Shifters of Silver Peak: Mate Marked

By: Georgette St. Clair

Chapter One




The morning of May 15th started out like any other in Silver Peak, Montana, a shifter-only town made up of a scattering of houses and a cluster of shops hugging either side of the town’s main road.

A group of pack members were gathered at their usual table at the Chatterbox Diner, squabbling and worrying about their future, since their so-called Alpha had run out on them like a scared little pussy.

Erika Schmalz, aged twenty-three, was being chastised by her aunt Louise for slurping her soup and not sitting like a lady.

Barbara Tudor, owner, reporter, photographer, blogger, advertising manager and gossip columnist of the Silver Peak Signal, was glumly typing up the crop reports on her laptop and wishing for some real news.

The handsome wanted poster of Roman Kincaid, tacked up on the wall of the Chatterbox, glared down on them all, as he had for the last eighty-two days. Roman Kincaid was a hard man to arrest. He was also hard all over, if the rumors from his many female admirers were to be believed.

He had long, thick, dark hair that swung past his shoulders and cheekbones sharp enough to cut glass. In the picture, he wore a black leather jacket and a rakish expression.

“That is one good-looking outlaw,” Erika said, glancing at the poster. “If I wasn’t practically engaged, I’d be all over that.”

“See, there you go, not being ladylike,” her aunt Louise scolded her, shaking her head. “What if Terrence hears you talking like that? You’re lucky he overlooks your terrible manners and your completely unfeminine behavior. Keep this up, and you’ll never get Mate-Marked.”

Louise glanced across the room at Sissy Castleberry, who had a big, giant Mate Mark on her neck from where big, dumb Roger had bitten her last week. Sissy kept simpering and tossing her hair to the side, to display the Mate Mark, which drew admiring squeals from all the girls at her table. Louise glanced over at Erika, made a clucking noise, and shook her head sadly.

Sissy had been a year behind Erika in high school, and she was now mated for life, as was everybody from Erika’s class – except, of course, Erika.

Erika winced. “First of all, I may be practically engaged, but I’m not dead. I can look. And secondly, it’s not my fault that Terrence doesn’t know how to change a tire and I do. If I’d waited for him to figure it out, we’d have been stuck by the side of the road in the hot sun for hours.”

Her aunt shot her a reproving look that said it would have been a better option.

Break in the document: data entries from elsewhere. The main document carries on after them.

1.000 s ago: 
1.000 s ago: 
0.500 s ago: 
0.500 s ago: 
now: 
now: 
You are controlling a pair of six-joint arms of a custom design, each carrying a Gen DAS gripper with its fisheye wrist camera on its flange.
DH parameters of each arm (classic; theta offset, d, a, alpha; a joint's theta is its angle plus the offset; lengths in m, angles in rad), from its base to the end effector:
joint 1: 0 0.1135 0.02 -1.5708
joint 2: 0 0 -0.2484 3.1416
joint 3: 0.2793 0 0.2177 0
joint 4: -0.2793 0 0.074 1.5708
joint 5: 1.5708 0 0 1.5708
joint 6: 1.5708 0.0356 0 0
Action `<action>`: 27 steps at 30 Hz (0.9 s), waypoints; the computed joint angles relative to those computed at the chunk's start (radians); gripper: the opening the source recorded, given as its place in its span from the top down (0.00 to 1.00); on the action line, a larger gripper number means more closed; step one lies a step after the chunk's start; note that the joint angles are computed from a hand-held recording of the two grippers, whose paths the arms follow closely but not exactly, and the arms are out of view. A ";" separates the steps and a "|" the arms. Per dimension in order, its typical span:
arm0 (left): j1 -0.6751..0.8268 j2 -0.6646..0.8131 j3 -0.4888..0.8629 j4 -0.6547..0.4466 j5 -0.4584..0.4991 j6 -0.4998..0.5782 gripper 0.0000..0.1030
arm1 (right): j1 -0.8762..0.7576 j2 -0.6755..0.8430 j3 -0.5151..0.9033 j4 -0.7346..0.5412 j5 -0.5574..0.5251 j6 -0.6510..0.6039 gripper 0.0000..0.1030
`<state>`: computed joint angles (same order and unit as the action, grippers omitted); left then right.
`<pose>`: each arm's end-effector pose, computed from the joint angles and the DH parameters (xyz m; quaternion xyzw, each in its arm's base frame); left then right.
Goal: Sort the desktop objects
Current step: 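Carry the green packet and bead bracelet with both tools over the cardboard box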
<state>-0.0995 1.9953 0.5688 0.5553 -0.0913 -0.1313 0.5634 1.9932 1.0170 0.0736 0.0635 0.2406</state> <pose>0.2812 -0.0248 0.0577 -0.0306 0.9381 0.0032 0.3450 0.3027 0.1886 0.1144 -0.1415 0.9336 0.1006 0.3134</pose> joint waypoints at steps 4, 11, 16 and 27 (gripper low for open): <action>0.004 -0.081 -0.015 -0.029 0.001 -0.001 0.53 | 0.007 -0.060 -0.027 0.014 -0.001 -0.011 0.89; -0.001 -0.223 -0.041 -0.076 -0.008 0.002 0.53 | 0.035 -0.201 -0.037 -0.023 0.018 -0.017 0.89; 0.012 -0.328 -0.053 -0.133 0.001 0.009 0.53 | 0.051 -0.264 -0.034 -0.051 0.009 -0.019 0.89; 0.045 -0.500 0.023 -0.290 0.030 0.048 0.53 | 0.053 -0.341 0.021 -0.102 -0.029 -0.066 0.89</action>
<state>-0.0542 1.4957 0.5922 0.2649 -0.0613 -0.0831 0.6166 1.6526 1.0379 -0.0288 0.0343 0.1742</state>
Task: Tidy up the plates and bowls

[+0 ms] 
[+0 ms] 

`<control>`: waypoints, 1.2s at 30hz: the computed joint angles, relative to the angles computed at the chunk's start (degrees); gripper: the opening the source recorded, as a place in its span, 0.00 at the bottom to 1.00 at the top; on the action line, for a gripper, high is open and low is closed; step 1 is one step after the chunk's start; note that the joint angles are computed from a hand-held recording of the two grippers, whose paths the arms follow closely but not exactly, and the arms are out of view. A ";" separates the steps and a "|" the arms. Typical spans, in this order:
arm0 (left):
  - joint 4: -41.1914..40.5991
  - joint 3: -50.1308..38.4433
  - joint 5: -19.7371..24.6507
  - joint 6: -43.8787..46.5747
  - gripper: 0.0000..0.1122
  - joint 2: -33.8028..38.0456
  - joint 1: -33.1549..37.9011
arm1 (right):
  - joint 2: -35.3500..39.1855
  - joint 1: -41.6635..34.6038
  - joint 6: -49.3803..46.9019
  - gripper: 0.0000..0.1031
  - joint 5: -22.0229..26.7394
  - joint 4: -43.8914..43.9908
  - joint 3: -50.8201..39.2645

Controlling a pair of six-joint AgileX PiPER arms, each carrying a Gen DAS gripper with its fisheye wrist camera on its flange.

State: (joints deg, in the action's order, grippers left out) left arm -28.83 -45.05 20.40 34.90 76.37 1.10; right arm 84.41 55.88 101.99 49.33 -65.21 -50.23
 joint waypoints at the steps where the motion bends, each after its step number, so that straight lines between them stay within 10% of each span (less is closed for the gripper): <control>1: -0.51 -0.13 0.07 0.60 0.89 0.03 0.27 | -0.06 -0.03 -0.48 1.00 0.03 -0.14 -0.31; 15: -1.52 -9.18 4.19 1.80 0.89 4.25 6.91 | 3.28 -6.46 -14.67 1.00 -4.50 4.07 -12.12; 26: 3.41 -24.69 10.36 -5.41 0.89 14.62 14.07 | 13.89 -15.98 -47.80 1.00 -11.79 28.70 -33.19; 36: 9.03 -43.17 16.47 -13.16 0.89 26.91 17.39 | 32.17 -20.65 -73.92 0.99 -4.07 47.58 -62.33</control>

“I only want what’s best for you,” she said, with a drawn-out sigh that would have been heart-rending if Erika hadn’t heard it so many times before. “Me and Herbert, God rest his soul”—pause for a quick heavenward glance—“had fifty happy years together. And I can tell you, in all that time, I never once used foul language, made”—delicate shudder— “bodily noises, or—”

A yell from the other side of the room made Erika jump. “We can’t go on like this!” shouted Lorena, the head healer for the Silver Peak pack, slamming her hand on the table. She also owned a gift shop. “The teenagers are running wild and we’ve got nobody to rein them in! My store’s been vandalized for the third time this week! Everything’s in chaos! We need to find an Alpha!”

Erika glanced up at the wanted poster on the wall. Yeah, as long as Roman Kincaid and his gang were hanging around the outskirts of town, that was gonna be a problem. Word had gotten out. No aspiring pack leader wanted to come to town just to get their ass handed to them.

And there she went, thinking unladylike thoughts again. Thoughts with swear words in them.

Anyway, with the town’s paper mill gone out of business after the earthquake and most of the pack having moved on, Silver Peak was hardly an attractive prospect for potential sheriff candidates these days.

Erika sighed, took a big swig of her coffee and let out a small burp, earning her a look of disgust from Sissy all the way across the room, so maybe it hadn’t been so small after all.

And then it happened.

They all felt it, even before she arrived. They were wolves, after all; they had that sixth sense.

It was a subtle change in the atmosphere, a lightening, as if a fresh spring breeze had blown into town carrying the scent of wildflowers with it.

They watched in astonishment seconds later as the car drove by. It was a VW Bug, it had big fluttery eyelashes on the headlights, and it was pink. And somebody had painted adorable purple cartoony flowers on it. The car was being driven by a woman with a big mop of red curls. Human or shifter? She almost certainly had to be a shifter; humans rarely visited shifter towns.

They all stared through the big picture window as she drove past.